Der Künstler und Domain-Inhaber wurde von der Stadt Oberhausen mit Schreiben vom 17.12.2003 aufgefordert, die Nutzung der Domain rathaus-oberhausen.de zu unterlassen und die Domain freizugeben. Da der Domain-Inhaber dem nicht Folge leistete, sondern die Domain für 500 Euro anbot, erhob die Stadt Klage, bei der man sich in Oberhausen auf das Namensrecht (§ 12 BGB) stützte.
Mit dem Argument der Kunstfreiheit nach dem Grundgesetz scheiterte der Beklagte an den dem Artikel 28 Absatz 2 des Grundgesetzes, nach der Gemeinden eine Institutionsgarantie zusteht.

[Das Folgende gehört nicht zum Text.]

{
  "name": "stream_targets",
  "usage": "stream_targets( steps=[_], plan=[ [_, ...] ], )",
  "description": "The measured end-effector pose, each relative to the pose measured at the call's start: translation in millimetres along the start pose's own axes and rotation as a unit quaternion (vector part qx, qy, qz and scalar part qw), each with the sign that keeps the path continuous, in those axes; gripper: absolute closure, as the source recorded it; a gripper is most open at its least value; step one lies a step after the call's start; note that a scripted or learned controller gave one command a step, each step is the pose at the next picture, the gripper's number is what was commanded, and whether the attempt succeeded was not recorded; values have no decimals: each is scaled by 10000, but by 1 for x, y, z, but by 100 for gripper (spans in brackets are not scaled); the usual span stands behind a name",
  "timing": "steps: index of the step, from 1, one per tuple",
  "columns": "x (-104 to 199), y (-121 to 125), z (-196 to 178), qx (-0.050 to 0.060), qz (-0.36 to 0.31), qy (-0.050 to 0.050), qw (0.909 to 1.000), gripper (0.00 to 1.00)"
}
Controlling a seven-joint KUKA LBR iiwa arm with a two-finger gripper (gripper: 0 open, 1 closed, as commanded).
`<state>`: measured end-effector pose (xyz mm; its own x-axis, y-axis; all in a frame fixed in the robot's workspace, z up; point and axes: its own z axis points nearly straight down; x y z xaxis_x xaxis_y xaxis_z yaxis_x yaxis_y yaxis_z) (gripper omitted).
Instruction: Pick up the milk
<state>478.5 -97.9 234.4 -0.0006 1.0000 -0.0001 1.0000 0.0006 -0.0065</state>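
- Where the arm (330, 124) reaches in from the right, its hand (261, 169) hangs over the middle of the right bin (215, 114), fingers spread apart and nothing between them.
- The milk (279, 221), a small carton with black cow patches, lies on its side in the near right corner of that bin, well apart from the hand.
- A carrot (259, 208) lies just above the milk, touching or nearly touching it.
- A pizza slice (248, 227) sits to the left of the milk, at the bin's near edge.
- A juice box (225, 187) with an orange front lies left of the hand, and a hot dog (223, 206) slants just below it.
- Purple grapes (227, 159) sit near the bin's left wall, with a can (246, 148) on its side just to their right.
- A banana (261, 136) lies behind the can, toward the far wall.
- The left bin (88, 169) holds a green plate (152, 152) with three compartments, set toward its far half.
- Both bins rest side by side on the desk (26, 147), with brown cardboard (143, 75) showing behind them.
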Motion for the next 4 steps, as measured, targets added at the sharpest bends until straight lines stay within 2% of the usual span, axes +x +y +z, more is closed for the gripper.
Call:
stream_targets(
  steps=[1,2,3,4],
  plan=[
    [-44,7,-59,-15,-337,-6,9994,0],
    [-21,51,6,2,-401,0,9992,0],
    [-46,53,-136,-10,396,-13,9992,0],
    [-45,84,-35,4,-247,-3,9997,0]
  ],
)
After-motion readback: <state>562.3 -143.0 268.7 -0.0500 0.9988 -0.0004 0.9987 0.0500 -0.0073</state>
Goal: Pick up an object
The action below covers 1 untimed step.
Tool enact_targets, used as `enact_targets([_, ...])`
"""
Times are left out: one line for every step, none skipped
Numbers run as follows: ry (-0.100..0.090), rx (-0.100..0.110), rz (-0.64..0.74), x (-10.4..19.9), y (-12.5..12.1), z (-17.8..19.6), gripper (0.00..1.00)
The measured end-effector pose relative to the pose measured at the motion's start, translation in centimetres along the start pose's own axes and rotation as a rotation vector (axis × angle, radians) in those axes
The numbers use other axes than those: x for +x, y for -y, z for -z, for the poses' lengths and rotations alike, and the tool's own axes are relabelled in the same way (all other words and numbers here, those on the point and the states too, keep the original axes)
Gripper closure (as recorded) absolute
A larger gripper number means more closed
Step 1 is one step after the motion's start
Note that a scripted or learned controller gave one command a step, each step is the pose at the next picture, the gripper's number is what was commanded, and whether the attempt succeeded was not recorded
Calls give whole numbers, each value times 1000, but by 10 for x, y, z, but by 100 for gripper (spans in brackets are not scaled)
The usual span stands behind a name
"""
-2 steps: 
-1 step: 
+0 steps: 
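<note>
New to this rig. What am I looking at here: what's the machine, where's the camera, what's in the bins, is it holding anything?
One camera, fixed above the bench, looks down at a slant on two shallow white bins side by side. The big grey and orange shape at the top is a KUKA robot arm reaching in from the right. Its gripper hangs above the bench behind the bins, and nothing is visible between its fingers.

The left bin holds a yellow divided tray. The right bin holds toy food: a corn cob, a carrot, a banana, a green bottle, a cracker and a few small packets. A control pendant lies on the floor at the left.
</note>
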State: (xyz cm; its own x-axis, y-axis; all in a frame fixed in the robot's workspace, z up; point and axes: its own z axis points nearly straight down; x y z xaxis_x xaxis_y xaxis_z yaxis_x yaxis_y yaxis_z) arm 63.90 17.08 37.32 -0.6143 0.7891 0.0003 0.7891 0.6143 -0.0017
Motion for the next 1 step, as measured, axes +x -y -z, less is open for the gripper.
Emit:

Urteilsbegründung: „Für eine Gemeinde ist es in den Zeiten moderner Kommunikation und Informationsvermittlung zu einer ausreichenden Versorgung ihrer Bürger notwendig, einen virtuellen Platz im Internet zu halten. Auch wenn die Klägerin mit der Domain www.oberhausen.de bereits Internetpräsenz besitzt, so hindert die Verknüpfung „Rathaus“ und „Oberhausen“ auf der Domain des Beklagten unwissende Bürger an einen direkten Zugriff auf das Internetangebot der Klägerin. Im Rahmen der den Gemeinden obliegenden Selbstverwaltung ist es von besonderer Bedeutung, dass jeder Bürger problemlos Kontakt zur Stadtverwalturig aufnehmen kann. Dies vereitelt der Beklagte teilweise.“
Weiter führt das Gericht an, das der unwissende Bürger auf der Internetadresse den Eindruck bekäme, das Kunstprojekt sei von der Gemeinde gefördert. Das darf nicht sein.